- [REQUIRED WORK]: Copy all lines holding the word "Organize" from the entries.
─── DATA SUPPLIED
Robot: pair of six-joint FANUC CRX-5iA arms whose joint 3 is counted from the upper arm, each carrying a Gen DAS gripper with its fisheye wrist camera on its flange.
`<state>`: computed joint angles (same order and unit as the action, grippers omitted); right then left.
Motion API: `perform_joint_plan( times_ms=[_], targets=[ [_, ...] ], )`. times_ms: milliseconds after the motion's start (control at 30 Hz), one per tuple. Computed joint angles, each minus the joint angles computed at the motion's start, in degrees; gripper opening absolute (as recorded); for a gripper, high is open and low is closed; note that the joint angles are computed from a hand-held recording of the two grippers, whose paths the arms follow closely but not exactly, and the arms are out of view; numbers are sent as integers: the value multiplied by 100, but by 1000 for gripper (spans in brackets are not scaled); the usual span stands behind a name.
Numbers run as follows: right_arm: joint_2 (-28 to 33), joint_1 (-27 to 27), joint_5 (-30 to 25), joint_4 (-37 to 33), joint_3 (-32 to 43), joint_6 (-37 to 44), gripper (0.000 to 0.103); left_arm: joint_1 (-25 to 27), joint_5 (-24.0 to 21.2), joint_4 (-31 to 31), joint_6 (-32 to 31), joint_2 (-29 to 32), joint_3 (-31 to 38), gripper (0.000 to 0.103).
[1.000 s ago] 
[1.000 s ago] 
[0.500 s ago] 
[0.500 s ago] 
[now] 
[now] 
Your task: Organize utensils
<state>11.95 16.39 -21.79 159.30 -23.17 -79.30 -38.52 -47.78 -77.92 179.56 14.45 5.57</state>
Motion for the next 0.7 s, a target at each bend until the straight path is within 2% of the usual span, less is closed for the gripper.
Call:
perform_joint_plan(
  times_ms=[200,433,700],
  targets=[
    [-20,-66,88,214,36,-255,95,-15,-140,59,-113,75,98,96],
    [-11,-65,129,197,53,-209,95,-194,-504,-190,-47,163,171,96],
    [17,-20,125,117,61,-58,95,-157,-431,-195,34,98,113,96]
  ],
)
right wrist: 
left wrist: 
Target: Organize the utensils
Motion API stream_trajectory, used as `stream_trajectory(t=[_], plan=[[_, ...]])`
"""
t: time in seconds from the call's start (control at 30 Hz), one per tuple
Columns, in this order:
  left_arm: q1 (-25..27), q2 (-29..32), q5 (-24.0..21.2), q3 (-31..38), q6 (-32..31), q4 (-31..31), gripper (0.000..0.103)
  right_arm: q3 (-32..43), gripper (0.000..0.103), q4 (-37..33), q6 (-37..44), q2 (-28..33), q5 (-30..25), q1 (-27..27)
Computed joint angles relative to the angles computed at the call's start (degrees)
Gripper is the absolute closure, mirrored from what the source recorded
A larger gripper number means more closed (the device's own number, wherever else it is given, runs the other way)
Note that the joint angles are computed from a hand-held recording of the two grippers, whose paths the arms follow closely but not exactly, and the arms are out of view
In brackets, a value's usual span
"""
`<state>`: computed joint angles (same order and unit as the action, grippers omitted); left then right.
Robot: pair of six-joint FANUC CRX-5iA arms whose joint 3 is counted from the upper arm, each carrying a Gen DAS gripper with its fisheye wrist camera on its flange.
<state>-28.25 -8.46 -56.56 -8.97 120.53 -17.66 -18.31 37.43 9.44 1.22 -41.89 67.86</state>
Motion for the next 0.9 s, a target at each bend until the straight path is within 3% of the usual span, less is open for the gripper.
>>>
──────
- [RESPONSE AREA]:
Your task: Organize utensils
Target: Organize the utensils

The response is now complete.